Factory ships with managed Anthropic and OpenAI access. If you prefer to run against your own accounts, BYOK is opt-in—see Bring Your Own Keys for setup steps, supported providers, and billing notes.

Open-source models

Droid Core (GLM-5), Droid Core (GLM-4.7), Droid Core (Kimi K2.5), and Droid Core (MiniMax M2.5) are open-source alternatives available in the CLI. They’re useful for:
  • Air-gapped environments where external API calls aren’t allowed
  • Cost-sensitive projects needing unlimited local inference
  • Privacy requirements where code cannot leave your infrastructure
  • Experimentation with open-source model capabilities
Note: GLM-5, GLM-4.7, and MiniMax M2.5 do not support image attachments. Kimi K2.5 does support images. MiniMax M2.5 is the cheapest model available (0.12× multiplier) and uniquely supports reasoning (Low/Medium/High) among Droid Core models. For image-based workflows, use Claude, GPT, or Kimi models.
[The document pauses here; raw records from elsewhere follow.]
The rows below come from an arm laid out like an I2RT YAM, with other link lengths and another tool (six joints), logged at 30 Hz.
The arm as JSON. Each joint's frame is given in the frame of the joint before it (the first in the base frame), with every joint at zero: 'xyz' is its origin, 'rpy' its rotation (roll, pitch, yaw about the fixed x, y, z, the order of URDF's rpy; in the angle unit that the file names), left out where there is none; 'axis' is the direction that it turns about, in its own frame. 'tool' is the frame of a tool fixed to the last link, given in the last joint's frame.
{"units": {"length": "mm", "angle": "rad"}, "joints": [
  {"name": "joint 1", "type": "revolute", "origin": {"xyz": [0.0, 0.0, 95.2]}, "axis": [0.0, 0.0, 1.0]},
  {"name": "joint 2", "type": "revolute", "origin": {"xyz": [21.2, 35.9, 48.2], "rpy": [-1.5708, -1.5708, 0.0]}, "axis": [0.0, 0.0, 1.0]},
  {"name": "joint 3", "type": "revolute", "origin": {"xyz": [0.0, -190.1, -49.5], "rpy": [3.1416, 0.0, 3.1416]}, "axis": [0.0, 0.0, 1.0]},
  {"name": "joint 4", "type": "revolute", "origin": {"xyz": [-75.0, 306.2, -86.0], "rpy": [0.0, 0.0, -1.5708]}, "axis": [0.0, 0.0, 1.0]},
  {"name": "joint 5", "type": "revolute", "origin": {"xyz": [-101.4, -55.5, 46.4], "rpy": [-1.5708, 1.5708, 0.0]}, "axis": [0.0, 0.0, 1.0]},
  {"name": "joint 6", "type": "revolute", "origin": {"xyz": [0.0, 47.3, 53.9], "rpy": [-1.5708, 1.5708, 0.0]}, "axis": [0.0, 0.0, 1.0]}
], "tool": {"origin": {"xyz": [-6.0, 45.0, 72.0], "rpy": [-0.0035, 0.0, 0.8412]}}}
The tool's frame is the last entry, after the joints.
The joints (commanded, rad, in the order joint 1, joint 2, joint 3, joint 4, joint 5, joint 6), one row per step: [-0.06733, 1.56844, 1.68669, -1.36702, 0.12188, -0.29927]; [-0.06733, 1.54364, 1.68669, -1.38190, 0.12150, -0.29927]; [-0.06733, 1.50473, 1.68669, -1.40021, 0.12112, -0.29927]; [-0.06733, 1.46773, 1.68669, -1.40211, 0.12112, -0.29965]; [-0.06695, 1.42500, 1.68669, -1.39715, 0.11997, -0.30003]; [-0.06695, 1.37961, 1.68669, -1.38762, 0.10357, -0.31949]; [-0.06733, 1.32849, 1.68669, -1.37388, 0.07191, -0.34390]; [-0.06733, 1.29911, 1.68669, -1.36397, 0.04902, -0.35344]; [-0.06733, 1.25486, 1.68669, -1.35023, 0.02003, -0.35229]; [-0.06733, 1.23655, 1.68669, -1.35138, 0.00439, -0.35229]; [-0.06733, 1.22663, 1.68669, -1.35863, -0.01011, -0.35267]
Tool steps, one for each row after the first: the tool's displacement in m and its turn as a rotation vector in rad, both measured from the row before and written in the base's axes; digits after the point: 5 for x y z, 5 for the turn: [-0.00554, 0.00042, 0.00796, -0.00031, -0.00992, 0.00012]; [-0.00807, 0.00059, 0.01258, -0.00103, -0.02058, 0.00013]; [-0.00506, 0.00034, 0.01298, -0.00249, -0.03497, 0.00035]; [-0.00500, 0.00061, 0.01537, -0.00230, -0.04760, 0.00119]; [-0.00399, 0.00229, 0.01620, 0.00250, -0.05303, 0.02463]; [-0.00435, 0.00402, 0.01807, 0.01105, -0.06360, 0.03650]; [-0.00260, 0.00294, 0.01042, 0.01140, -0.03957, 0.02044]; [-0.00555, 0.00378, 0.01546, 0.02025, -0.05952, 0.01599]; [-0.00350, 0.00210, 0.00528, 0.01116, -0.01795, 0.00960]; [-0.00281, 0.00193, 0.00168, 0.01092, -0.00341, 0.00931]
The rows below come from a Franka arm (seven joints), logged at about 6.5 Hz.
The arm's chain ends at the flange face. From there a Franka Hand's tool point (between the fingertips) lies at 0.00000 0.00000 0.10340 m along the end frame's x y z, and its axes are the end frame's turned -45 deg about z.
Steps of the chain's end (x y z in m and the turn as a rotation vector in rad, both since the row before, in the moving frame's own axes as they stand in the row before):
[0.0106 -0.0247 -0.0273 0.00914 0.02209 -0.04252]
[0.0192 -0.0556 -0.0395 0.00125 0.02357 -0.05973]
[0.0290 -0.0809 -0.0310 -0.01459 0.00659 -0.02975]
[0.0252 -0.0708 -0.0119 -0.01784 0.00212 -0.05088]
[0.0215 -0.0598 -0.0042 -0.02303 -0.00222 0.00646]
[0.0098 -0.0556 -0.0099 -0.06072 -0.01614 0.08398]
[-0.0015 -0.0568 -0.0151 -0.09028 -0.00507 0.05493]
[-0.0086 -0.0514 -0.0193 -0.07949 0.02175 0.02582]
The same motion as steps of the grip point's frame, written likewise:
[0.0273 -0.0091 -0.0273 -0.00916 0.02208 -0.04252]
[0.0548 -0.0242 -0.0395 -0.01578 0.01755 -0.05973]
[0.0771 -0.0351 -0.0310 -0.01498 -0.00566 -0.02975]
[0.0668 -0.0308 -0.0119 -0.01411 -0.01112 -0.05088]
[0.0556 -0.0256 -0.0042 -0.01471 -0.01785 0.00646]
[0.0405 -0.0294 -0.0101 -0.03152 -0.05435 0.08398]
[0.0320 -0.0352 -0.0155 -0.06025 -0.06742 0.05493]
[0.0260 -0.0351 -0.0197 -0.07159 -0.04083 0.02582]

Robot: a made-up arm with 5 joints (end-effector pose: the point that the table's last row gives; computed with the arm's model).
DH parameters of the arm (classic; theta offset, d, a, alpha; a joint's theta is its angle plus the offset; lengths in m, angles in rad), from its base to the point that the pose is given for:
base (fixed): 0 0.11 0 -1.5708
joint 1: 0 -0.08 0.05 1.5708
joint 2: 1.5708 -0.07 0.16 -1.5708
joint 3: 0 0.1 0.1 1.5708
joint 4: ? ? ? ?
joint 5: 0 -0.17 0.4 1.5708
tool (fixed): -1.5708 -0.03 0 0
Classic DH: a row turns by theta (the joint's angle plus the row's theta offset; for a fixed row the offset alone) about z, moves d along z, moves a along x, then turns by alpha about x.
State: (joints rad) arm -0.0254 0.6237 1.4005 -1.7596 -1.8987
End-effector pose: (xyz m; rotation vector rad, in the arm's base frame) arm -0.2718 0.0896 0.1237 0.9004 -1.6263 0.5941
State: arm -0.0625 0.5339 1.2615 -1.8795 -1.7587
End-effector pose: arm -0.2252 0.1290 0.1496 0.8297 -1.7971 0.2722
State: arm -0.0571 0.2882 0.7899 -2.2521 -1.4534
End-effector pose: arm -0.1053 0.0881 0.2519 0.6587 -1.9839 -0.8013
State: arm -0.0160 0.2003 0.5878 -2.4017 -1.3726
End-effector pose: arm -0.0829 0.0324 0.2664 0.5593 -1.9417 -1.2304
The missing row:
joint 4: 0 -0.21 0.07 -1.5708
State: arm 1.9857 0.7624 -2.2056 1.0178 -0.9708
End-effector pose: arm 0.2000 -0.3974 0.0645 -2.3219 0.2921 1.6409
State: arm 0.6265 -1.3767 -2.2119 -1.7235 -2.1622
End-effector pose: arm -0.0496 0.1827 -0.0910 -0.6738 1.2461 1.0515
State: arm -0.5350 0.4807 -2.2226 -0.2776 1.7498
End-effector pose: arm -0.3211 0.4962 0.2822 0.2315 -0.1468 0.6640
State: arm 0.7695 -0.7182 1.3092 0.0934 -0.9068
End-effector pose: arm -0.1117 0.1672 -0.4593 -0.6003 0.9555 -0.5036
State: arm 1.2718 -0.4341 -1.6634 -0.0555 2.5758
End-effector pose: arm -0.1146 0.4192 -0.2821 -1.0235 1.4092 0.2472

To use open-source models, you’ll need to configure them via BYOK with a local inference server (like Ollama) or a hosted provider. See BYOK documentation for setup instructions.

6 · Keep notes on what works

  • Track high-impact workflows (e.g., spec generation vs. quick edits) and which combinations of model + reasoning effort feel best.
  • Ping the community or your Factory contact when you notice a model regression so we can benchmark and update this guidance quickly.